The newly developed method takes in and synthesizes tens of thousands of untagged and undated photos, and it is a big step forward for computer vision.
The work is titled “Crowdsampling the Plenoptic Function,” and it was presented at the virtual European Conference on Computer Vision, which took place between Aug. 23-28.
Noah Snavely is an associate professor of computer science at Cornell Tech and senior author of the paper. Other contributors include Cornell doctoral student Zhengqi Li, first author of the paper, as well as Abe Davis, assistant professor of computer science in the Faculty of Computing and Information Science, and Cornell Tech doctoral student Wenqi Xian.
“It’s a new way of modeling scene that not only allows you to move your head and see, say, the fountain from different viewpoints, but also gives you controls for changing the time,” Snavely said.
“If you really went to the Trevi Fountain on your vacation, the way it would look would depend on what time you went — at night, it would be lit up by floodlights from the bottom. In the afternoon, it would be sunlit, unless you went on a cloudy day,” he continued. “We learned the whole range of appearances, based on time of day and weather, from these unorganized photo collections, such that you can explore the whole range and simultaneously move around the scene.”
Traditional Computer Vision Limitations
Since there can be so many different textures present that need to be reproduced, it is difficult for traditional computer vision to represent places accurately through photos.
“The real world is so diverse in its appearance and has different kinds of materials — shiny things, water, thin structures,” Snavely said.
Besides those barriers, traditional computer vision also struggles with inconsistent data. Plenoptic function is how something appears from every possible viewpoint in space and time, but in order to reproduce this, hundreds of webcams are required at the scene. Not only that, but they would have to be recording all throughout the day and night. This could be done, but it is an extremely resource-heavy task when looking at the number of scenes where this method would be required.
Learning from Other Photos
In order to get around this, the team of researchers developed the new method.
“There may not be a photo taken at 4 p.m. from this exact viewpoint in the data set. So we have to learn from a photo taken at 9. p.m. at one location, and a photo taken at 4:03 from another location,” said Snavely. “And we don’t know the granularity of when these photos were taken.
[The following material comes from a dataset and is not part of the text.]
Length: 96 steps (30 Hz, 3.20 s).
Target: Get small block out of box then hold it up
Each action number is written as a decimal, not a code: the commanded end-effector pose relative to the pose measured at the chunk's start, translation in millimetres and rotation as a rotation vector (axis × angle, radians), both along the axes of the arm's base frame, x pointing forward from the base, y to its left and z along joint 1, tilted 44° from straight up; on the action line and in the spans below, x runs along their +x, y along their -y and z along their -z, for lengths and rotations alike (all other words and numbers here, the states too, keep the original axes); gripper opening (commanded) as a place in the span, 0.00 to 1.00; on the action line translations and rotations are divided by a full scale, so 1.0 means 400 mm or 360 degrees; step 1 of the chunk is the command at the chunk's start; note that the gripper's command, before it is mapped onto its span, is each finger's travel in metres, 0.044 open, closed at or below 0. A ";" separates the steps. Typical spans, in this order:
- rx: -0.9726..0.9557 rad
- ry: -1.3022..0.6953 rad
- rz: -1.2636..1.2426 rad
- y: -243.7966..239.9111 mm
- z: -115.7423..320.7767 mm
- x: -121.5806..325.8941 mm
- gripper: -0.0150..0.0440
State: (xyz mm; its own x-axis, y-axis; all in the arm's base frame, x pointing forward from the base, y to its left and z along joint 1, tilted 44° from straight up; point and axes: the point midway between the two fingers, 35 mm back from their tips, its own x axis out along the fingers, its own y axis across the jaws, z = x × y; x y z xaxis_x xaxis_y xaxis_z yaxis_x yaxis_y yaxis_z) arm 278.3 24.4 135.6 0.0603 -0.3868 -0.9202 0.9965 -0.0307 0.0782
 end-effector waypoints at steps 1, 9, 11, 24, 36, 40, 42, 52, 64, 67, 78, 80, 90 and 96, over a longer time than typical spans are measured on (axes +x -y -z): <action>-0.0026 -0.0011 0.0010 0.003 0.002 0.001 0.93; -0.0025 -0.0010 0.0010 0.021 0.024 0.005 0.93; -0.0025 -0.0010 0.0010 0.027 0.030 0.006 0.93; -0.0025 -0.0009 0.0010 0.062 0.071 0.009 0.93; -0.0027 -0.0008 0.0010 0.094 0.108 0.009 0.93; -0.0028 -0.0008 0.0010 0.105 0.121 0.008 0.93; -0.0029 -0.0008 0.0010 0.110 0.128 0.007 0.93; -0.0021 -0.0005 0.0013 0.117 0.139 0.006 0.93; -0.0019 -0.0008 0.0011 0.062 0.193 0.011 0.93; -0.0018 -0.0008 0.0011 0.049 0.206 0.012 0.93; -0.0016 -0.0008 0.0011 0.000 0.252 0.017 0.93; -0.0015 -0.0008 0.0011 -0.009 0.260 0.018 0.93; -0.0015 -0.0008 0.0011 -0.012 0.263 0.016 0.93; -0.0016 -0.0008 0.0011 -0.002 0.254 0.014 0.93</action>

But using deep learning allows us to infer what the scene would have looked like at any given time and place.”
A new scene representation called Deep Multiplane Images was introduced by the researchers in order to interpolate appearance in four dimensions, which are 3D and changes over time.
According to Snavely, “We use the same idea invented for creating 3D effects in 2D animation to create 3D effects in real-world scenes, to create this deep multilayer image by fitting it to all these disparate measurements from the tourists’ photos. It’s interesting that it kind of stems from this very old, classic technique used in animation.”
The study demonstrated that the trained model could create a scene with 50,000 publicly available images from various sites. The team believes that it could have implications in many areas, including computer vision research and virtual tourism.
“You can get the sense of really being there,” Snavely said. “It works surprisingly well for a range of scenes.”
The project received support from former Google CEO and philanthropist Eric Schmidt, as well as Wendt Schmidt.